The problem
Would you filter these records and copy every line that has the word "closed"?

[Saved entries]
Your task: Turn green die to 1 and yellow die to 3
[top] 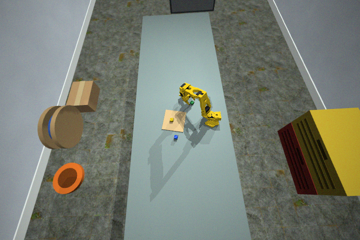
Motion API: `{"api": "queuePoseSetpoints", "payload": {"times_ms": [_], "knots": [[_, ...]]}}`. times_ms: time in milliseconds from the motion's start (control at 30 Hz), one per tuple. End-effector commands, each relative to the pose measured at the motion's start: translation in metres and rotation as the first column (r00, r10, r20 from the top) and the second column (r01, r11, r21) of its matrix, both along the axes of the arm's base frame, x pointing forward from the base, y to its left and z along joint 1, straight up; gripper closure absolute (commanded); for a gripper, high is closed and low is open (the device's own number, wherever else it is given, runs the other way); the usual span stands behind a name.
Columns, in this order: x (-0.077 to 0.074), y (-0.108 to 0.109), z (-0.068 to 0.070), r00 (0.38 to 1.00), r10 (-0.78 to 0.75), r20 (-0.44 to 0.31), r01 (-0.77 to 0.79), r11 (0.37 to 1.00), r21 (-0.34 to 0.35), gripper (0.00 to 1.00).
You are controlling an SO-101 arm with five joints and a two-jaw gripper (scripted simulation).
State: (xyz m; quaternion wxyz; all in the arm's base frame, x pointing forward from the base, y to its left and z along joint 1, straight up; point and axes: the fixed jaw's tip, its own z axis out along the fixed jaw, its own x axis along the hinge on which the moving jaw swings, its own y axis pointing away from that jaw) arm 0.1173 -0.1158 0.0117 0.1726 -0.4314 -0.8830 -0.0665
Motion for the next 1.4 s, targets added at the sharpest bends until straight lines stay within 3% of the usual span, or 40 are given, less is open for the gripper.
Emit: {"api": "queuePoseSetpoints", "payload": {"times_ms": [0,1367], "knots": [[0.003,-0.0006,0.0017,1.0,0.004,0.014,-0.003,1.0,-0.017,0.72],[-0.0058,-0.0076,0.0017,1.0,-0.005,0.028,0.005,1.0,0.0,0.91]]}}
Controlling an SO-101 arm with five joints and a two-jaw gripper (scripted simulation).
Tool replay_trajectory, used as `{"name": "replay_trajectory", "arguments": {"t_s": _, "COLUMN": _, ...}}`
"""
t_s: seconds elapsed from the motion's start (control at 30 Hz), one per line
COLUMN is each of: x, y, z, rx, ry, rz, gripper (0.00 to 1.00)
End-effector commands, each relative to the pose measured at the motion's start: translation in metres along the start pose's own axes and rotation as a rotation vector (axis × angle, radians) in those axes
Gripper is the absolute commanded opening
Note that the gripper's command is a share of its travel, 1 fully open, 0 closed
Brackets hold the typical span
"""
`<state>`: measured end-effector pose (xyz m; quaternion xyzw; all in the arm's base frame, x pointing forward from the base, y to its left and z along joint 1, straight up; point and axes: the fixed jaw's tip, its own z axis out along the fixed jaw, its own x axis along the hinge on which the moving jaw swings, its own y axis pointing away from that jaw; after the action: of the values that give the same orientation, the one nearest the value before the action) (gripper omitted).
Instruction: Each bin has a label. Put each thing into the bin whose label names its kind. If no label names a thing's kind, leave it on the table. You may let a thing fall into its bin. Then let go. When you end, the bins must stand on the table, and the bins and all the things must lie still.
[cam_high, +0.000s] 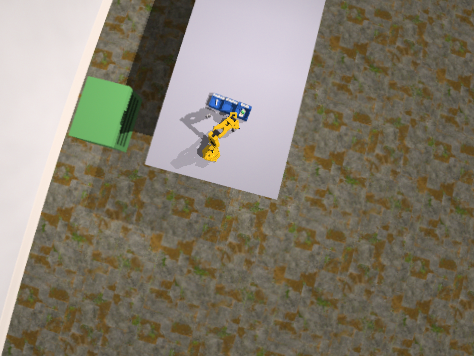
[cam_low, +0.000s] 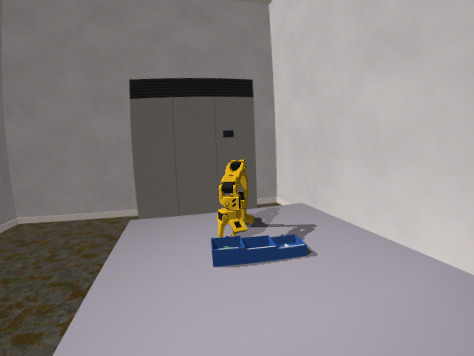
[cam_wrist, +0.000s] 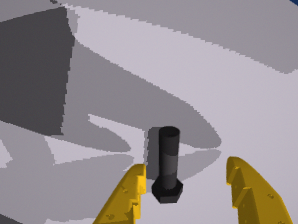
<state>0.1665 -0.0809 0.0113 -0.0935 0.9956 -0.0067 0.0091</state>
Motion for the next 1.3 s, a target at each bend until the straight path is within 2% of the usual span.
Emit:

Answer to this problem
Motion API: `{"api": "queuePoseSetpoints", "payload": {"times_ms": [_], "knots": [[_, ...]]}}`. times_ms: time in milliseconds from the motion's start (control at 30 Hz), one per tuple. End-effector commands, each relative to the pose measured at the motion's start: translation in metres and rotation as the first column (r00, r10, r20 from the top) and the second column (r01, r11, r21) of its matrix, both along the axes of the arm's base frame, x pointing forward from the base, y to its left and z along joint 1, straight up; gripper closure absolute (commanded); for a gripper, high is closed and low is open (the device's own number, wherever else it is given, runs the other way); the usual span stands behind a name.
Note that the gripper's command is a share of its travel, 1 fully open, 0 closed

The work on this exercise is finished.